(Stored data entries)
------------------------------
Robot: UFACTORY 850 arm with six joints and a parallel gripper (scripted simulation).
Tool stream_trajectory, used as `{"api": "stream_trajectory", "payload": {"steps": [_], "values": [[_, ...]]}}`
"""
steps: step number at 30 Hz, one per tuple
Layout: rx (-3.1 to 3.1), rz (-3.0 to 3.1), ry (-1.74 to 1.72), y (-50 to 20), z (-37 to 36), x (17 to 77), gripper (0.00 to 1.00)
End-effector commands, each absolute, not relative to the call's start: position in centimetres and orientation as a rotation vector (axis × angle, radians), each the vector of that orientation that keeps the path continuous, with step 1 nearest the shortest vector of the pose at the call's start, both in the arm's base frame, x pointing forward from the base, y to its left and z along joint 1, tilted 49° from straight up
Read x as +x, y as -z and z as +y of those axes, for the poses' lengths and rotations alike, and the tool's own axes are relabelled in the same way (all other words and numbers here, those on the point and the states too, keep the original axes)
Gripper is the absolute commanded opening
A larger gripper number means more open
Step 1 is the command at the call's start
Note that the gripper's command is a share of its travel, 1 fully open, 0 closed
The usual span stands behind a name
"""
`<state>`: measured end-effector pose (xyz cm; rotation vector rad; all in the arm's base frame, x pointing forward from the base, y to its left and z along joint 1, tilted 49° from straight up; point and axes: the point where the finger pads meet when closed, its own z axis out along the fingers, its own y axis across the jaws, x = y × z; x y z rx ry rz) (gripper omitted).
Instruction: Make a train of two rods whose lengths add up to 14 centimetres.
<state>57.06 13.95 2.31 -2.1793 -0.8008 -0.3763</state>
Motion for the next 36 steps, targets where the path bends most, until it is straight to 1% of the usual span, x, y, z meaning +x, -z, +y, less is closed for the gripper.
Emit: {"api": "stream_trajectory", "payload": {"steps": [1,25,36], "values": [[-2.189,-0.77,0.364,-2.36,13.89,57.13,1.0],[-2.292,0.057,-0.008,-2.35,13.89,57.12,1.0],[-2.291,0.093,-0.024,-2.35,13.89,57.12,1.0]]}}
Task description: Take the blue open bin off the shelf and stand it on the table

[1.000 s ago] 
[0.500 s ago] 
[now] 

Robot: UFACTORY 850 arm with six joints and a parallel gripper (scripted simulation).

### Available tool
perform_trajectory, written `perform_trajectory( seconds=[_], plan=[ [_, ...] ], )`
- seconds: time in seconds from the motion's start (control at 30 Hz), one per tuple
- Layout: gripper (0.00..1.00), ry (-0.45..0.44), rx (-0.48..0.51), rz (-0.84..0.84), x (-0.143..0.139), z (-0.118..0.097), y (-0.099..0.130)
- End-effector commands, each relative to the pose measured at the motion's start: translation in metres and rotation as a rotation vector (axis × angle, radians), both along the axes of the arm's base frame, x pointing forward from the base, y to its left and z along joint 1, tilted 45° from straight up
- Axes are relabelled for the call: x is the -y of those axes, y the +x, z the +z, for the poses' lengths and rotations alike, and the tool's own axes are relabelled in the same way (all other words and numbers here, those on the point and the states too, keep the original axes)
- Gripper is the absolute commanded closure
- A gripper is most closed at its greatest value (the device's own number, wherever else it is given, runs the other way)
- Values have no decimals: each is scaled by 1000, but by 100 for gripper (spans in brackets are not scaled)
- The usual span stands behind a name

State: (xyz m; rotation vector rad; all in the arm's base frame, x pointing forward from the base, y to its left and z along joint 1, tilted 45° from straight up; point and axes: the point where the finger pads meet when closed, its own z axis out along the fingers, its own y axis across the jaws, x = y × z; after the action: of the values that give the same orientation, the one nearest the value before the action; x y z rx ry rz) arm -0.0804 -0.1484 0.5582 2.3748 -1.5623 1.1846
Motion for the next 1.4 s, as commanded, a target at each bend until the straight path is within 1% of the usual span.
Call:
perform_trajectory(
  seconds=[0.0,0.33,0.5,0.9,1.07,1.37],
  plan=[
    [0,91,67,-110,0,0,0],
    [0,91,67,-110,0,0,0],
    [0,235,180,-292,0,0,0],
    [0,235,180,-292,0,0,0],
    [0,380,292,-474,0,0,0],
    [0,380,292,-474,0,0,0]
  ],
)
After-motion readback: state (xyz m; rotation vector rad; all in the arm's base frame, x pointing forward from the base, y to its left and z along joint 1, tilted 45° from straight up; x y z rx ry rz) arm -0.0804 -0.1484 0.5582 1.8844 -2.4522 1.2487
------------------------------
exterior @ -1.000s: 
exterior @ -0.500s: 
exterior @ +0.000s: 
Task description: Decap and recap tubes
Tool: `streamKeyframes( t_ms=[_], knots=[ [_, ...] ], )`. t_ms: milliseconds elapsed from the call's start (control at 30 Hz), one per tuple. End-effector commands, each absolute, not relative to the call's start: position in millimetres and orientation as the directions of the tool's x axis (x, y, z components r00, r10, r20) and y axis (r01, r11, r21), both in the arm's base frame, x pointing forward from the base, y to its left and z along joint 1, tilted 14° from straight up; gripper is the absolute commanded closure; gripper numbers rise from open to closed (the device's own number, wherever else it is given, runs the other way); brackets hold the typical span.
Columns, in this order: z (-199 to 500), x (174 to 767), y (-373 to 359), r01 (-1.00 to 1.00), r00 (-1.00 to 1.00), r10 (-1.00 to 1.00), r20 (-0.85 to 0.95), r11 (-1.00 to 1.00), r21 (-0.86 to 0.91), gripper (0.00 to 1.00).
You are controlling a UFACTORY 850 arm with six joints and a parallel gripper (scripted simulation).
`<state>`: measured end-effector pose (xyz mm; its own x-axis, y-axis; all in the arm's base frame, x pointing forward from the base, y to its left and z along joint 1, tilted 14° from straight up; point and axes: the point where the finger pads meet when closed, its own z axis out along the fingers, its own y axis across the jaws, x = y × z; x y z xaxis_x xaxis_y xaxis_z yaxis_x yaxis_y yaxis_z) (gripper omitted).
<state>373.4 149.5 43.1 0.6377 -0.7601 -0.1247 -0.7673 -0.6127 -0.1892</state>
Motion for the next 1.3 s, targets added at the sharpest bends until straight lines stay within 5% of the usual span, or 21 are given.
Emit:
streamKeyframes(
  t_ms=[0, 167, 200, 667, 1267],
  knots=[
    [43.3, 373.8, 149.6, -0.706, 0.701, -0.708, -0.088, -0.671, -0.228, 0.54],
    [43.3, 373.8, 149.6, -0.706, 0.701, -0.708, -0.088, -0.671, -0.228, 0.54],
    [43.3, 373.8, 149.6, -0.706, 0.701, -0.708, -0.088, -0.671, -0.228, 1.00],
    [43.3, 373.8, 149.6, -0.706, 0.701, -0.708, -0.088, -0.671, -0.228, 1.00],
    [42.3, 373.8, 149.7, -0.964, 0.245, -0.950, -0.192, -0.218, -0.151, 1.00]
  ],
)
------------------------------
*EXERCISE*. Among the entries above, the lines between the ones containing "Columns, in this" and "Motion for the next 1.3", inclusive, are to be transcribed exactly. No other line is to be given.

*REPLY*.
Columns, in this order: z (-199 to 500), x (174 to 767), y (-373 to 359), r01 (-1.00 to 1.00), r00 (-1.00 to 1.00), r10 (-1.00 to 1.00), r20 (-0.85 to 0.95), r11 (-1.00 to 1.00), r21 (-0.86 to 0.91), gripper (0.00 to 1.00).
You are controlling a UFACTORY 850 arm with six joints and a parallel gripper (scripted simulation).
`<state>`: measured end-effector pose (xyz mm; its own x-axis, y-axis; all in the arm's base frame, x pointing forward from the base, y to its left and z along joint 1, tilted 14° from straight up; point and axes: the point where the finger pads meet when closed, its own z axis out along the fingers, its own y axis across the jaws, x = y × z; x y z xaxis_x xaxis_y xaxis_z yaxis_x yaxis_y yaxis_z) (gripper omitted).
<state>373.4 149.5 43.1 0.6377 -0.7601 -0.1247 -0.7673 -0.6127 -0.1892</state>
Motion for the next 1.3 s, targets added at the sharpest bends until straight lines stay within 5% of the usual span, or 21 are given.

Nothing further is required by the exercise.